I'm not exaggerating when I tell you that for the last 20 years we have sweet potatoes that come up volunteer each and every year. We never have to plant them and yet receive a nice harvest every fall. It all started from composting one Beauregard Sweet Potato. That one sweet potato expanded and multiplied. To that, we added an heirloom variety called Golden Wonder, that we picked up from a guy called "The Barefoot Gardener" in Tennessee. The Golden Wonders were prolific, producing a nice tasting sweet potato, but not as rich of a color and flavor as the Beauregard. To add insult to injury, the Golden Wonder's crowded out the Beauregards.
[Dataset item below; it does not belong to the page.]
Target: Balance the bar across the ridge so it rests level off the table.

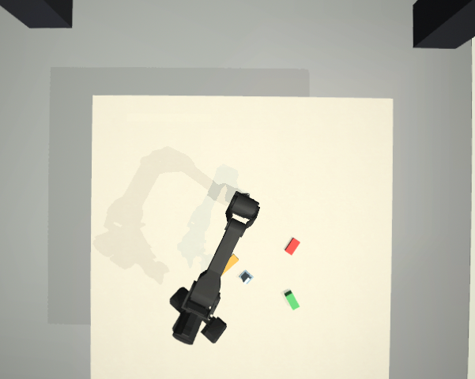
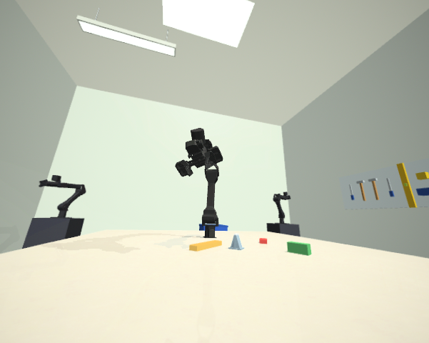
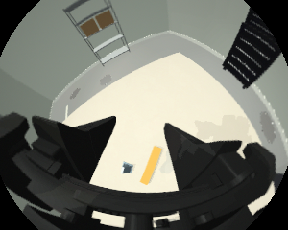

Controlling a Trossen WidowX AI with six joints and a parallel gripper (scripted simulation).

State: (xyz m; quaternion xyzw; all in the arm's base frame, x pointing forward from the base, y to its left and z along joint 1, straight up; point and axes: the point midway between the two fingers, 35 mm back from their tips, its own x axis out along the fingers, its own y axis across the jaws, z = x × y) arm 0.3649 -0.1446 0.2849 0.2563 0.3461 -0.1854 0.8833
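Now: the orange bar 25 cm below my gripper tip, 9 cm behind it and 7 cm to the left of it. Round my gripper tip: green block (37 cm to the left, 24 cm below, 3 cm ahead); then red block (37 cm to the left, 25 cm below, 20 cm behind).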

Just to the east and north of us in a community between Evangeline and Iota is a farming family named Garber. Everyone else around here grows rice. They grow sweet potatoes. I picked up a box of a variety they grow called Evangeline from our local feed store. Admittedly, I purchased them to eat. We made sweet potato fries, and I'll vouch for the flavor. Yum! But the other reason I bought the box was to attempt to get a local variety growing in our garden again.
No matter how thorough you are when digging sweet potatoes, you always miss a root. From that root comes new sweet potato plants. Here is a Golden Wonder growing up this spring. My idea this year is to pull up 2/3's of these to allow room for the Evangeline's to get a foothold.
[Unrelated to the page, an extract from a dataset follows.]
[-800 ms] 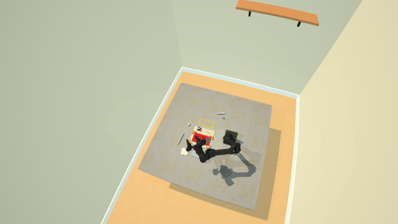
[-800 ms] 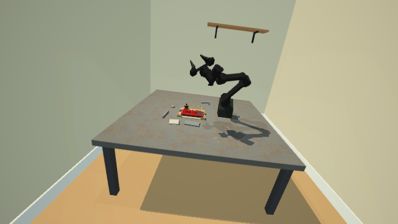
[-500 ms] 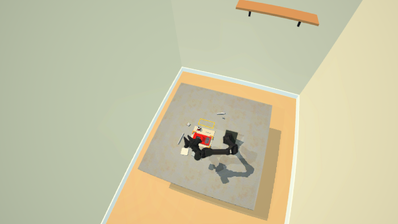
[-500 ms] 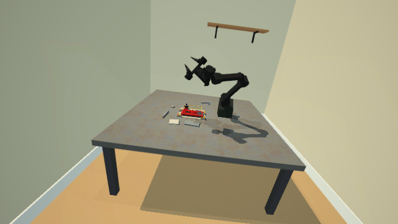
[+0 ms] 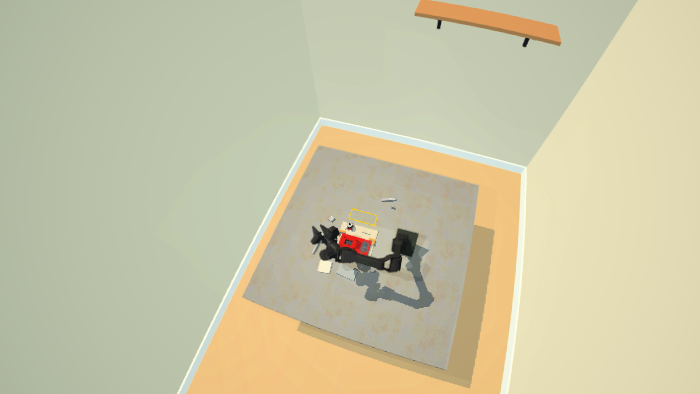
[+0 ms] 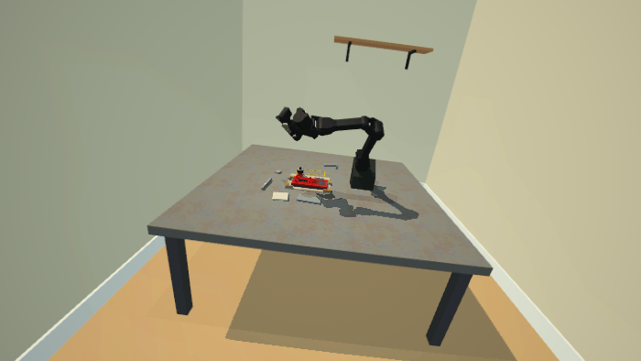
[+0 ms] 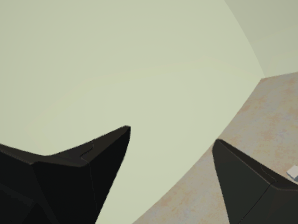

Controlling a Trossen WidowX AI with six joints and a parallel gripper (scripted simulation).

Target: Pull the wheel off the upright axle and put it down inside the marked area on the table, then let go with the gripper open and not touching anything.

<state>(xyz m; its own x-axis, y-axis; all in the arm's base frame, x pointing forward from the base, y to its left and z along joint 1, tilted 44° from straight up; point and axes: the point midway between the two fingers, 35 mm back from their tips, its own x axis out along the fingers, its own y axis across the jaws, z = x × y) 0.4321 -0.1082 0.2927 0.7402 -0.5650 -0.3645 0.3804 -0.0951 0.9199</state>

I picked out eight sweet potatoes from the box that were on the smaller side - we want to eat the big ones! I also picked the ones that had "slips" or sprouts growing out from one end.
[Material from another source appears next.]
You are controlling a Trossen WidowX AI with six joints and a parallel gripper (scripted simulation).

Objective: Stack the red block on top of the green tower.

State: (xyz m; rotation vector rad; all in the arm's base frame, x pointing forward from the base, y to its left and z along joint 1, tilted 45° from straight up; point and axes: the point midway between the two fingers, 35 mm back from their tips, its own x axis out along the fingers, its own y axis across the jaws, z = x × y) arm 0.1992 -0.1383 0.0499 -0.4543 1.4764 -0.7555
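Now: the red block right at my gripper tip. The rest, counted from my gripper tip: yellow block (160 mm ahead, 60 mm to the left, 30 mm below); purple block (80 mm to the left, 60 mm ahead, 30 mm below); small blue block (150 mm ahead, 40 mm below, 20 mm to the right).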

This sprout will grow out a vine. Now you can put the sweet potato in water and the slips will grow out. You can then clip them and they'll develop roots and grow. I think I'm just going to plant the potato whole. That's what we did with the Beauregard a long time ago and it grew without planting individual slips. We'll see if this works.
I dug a shallow hole in the north part of the garden and planted the potatoes with the sprouts sticking up.
I watered them in and marked where I planted them with blue flags.
I'll keep a close eye on them. We will hopefully experience a good growth of the Evangeline variety of sweet potato in our garden, allowing them to establish themselves so we can enjoy them year after year.